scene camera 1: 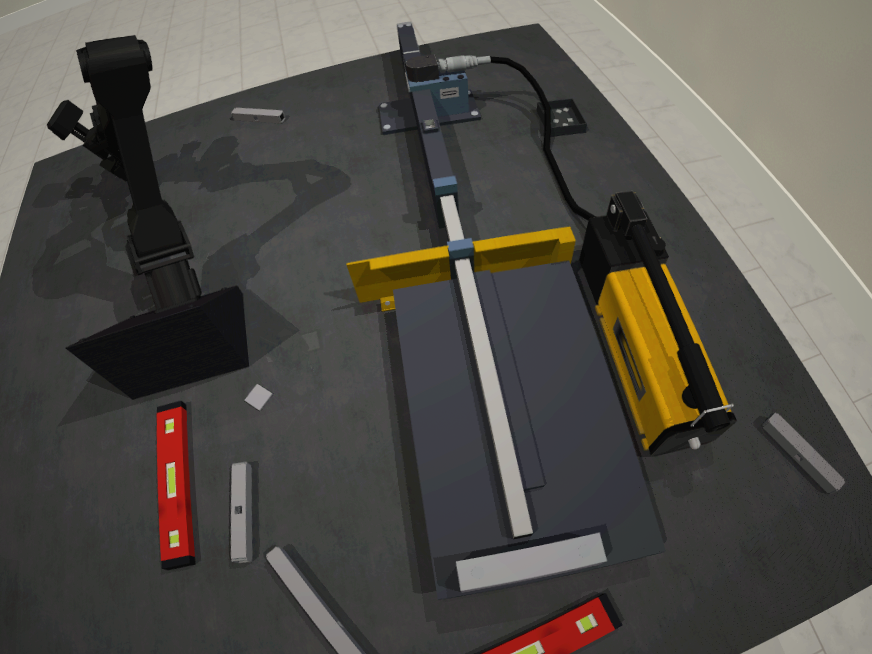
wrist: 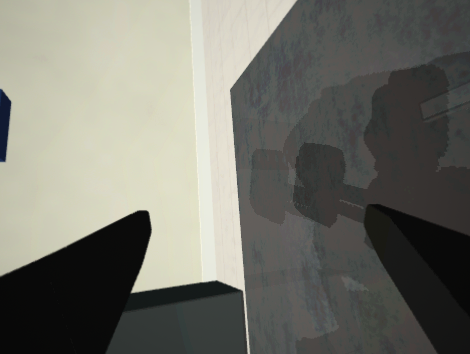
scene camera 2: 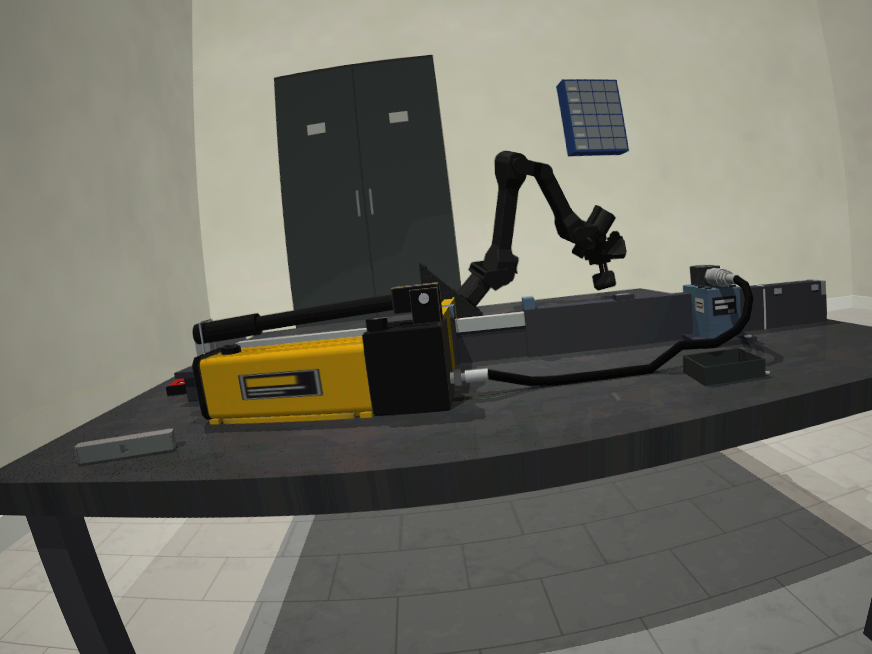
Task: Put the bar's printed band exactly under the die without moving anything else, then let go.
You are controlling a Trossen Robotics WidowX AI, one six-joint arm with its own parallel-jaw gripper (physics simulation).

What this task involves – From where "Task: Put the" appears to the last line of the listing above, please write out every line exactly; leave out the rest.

Solution for this exercise –
Task: Put the bar's printed band exactly under the die without moving anything else, then let go.
You are controlling a Trossen Robotics WidowX AI, one six-joint arm with its own parallel-jaw gripper (physics simulation).

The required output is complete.